13Troisièmement, et cette observation rejoint ce qui a été abordé dans le deuxième point, bien qu’elles aient lieu à l’échelle nationale, les commémorations de 2014-2018 ne sont pas celles de 1989. De plus, pour ce qui est de 1914, elles ne seront pas axées sur les mêmes sujets selon les lieux, les organisateurs, la mémoire transmise, etc. Cette observation est valable tant pour la France que pour d’autres pays, pensons au cas belge. Qu’il s’agisse des zones de combats, des zones envahies ou des zones non-occupées, chaque région, chaque acteur envisage ces commémorations de façon différente. Attribuer aux différentes commémorations les mêmes caractéristiques serait une erreur à ne surtout pas commettre.

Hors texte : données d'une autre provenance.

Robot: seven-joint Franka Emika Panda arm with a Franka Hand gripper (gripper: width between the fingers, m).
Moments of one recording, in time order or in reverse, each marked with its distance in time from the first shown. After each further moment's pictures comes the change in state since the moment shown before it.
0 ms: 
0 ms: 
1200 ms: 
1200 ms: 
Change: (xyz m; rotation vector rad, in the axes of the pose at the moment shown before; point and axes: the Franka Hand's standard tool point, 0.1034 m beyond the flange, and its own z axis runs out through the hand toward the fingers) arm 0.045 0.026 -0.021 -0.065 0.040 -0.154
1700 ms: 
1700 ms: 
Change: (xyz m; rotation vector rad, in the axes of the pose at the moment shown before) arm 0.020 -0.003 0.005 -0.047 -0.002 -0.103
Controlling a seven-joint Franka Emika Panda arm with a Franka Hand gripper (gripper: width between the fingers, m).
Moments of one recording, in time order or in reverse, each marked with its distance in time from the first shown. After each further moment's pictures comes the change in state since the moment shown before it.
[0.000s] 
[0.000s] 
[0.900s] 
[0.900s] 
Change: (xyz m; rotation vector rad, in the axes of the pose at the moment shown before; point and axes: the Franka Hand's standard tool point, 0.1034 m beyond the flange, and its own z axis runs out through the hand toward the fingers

14Pour conclure, cet ouvrage de Jean Noël Jeanneney remplit plusieurs fonctions. Fonction de connaissance d’abord, de certains évènements passés et de la façon dont ils seront potentiellement abordés dans les temps à venir. Il constitue également le témoignage d’un acteur important du « système commémoratif » français. Enfin, les réflexions amorcées ne demandent qu’à être approfondies, au regard de ce que seront les commémorations à venir, qu’il s’agisse de celles de la Première Guerre Mondiale ou d’autres évènements.
15Référence : Jeanneney Jean-Noël, La grande guerre, si loin, si proche. Réflexions sur un centenaire, Paris, Seuil, 2013, 176 p.
Notes
1 Frangi Marc, « Les “lois mémorielles”: de l’expression de la volonté générale au législateur historien », Revue de droit public, de la science politique en France et à l’étranger, 2005, n°1, pp. 241-266 et Raxhon Philippe, « Pour mémoire, une mise en perspective historique des lois mémorielles » in Grandjean Geoffrey et Jamin Jérôme (dir.), La Concurrence mémorielle, Paris, Armand Colin, 2011, pp. 39-62.
2 Hartog François, Régimes d’historicité, présentisme et expérience du temps, Paris, Seuil, 2003.
3 Michel Johan, Gouverner les mémoires – Les politiques mémorielles en France, Paris, Presses Universitaires de France, 2010, 208 p. et Lascoumes Pierre et Le Galès Patrick, Sociologie de l'action publique, Paris, Armand Colin, 2012, 128 p.
4 Créé en 2005, suite à l’appel d’historiens français, tels Pierre Nora, René Rémond et Antoine Prost, cette association milite pour une certaine indépendance de la science historique et contre les interventions politiques ou idéologiques dont celle-ci peut faire l’objet. Plus d’informations : www.lph-asso.fr
5 Todorov Tzvetan, Les abus de la mémoire, Paris, Arléa, 2004, 60 p.